Don’t snub the dollar

De-dollarisation is no panacea. As long as no US sanctions

One of the lesser-reported sidelights of the recently concluded Argentinian presidential elections was the promise of the victorious candidate, Javier Milei, to replace his country’s currency, the peso, with the US dollar. This, he argued, would end the rampant inflation that has frequently bedevilled Argentina (where inflation is currently running at 130 per cent and rising) and introduce stability to the economy. After his victory his government and its newly appointed finance minister have indicated there would no rush to implement this scheme, though the promise remains on the cards and the US dollar may, before long, become the only legal tender in Argentina.

The issue is all the more interesting because it is the exact opposite of the trend prevailing in the BRICS countries, whose last summit, in South Africa a few months ago, featured a growing clamour around “de-dollarisation” of their global trade. The idea was to reduce the power and influence of the US, through its control of its own currency, and the political clout it gave Washington by, for instance, imposing sanctions on countries it disapproved of by restricting their access to dollar transactions (Iran and Russia have both been sanctioned in this way). Leading up to the Johannesburg summit, there was speculation that, in a move towards de-dollarisation, the BRICS bloc would announce the setting up of a common currency. But they settled for a less ambitious goal of encouraging trade in local currencies. Russia’s 2024 BRICS presidency is set to focus primarily on using local currencies and payment systems, with discussions among finance ministries and central bank governors. There are many factors that have created hostility to the dollar in the developing world. The sanctions against Russia last year by impounding its foreign assets, as punishment for its Ukraine war, ignited fears among emerging economies that the US might capriciously use its outsize power against other countries too, thereby impairing their economic security. Besides, over the last two decades, there have been several instances when emerging markets were held hostage to dollar volatility. America can borrow cheaply in global markets because the rest of the world needs dollar assets and is eager to lend to it. Many countries also mutter grievances that they, in effect, incur an exorbitant cost to allow the US to perpetually live beyond its means, without consequences.

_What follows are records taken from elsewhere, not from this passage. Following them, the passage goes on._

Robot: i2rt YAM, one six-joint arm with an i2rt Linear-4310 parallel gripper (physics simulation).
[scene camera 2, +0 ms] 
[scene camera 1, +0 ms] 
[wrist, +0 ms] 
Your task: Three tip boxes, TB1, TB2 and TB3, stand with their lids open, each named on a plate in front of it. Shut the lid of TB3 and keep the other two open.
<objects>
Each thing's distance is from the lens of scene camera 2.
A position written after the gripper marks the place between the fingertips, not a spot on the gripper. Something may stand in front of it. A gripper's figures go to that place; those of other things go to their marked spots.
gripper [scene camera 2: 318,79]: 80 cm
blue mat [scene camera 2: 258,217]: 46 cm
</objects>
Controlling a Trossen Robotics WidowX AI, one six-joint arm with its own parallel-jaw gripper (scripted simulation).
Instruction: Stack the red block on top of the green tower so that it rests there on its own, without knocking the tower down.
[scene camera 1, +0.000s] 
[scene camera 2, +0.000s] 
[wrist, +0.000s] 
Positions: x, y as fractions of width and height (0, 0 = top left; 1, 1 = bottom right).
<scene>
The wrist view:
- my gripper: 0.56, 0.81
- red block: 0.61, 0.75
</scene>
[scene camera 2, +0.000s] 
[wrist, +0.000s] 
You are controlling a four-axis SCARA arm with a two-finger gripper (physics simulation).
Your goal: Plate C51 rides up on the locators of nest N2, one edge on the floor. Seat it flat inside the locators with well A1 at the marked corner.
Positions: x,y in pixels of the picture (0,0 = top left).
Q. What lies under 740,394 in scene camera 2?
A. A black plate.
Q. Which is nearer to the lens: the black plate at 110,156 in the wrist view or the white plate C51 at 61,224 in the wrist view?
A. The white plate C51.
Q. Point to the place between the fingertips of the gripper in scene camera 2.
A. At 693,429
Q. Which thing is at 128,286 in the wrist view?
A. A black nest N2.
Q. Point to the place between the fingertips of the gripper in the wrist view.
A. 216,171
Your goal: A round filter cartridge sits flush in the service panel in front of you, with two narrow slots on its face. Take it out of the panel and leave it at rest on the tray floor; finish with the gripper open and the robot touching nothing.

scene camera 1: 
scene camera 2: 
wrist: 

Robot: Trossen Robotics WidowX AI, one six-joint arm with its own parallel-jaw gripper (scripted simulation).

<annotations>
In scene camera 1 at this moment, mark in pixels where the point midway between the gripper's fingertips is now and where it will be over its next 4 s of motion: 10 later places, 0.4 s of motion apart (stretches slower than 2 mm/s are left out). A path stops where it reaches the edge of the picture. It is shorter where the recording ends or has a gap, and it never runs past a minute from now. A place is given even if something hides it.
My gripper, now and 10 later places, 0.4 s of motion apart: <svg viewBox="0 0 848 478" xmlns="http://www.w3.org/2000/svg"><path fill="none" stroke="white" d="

In theory, a BRICS common currency would shield the bloc from the perils of dollar hegemony. But in practice, that project will remain a non-starter because of both politics and economics. It is inconceivable that member countries, not least India, would be willing to give up their monetary policy autonomy and become hostage to a common currency that would be vulnerable to instability anywhere in the bloc. Because of its outsized economic muscle, China would easily dominate BRICS, and its yuan would also dominate the common currency’s fortunes. No matter the rhetoric about a new world order, it would be ironic if, to escape the dollar’s dominance, BRICS members succumb to the alternative of the yuan, issued by an authoritarian regime with a dubious reputation for institutional integrity, transparency and rule of law.

The second-best option chosen by BRICS—trading in local currencies—is a safer way forward, but it is also not an easy one. Local currency trade works best if bilateral trade between countries is roughly balanced. But if bilateral trade is structurally imbalanced, the surplus country would accumulate the trading partner’s currency, which raises the ticklish question of how to settle accounts. If they have to be settled in dollars or another hard currency, the benefits of local-currency trade will be largely neutralised. India has had some experience of this problem, because of our extensive trade with both Iran and Russia. Iran found it had accumulated far more rupees in India (in payment for Iranian oil) than it had any use for; there just weren’t that many Indian items the Iranians wanted to buy, and the rupee wasn’t of much use to them anywhere else. The same problem seems to have arisen with regard to paying for oil imports from Russia in rupees. So de-dollarisation is no panacea. As long as we don’t attract US sanctions, we are better off sticking to the system that works. Let’s stay with the dollar!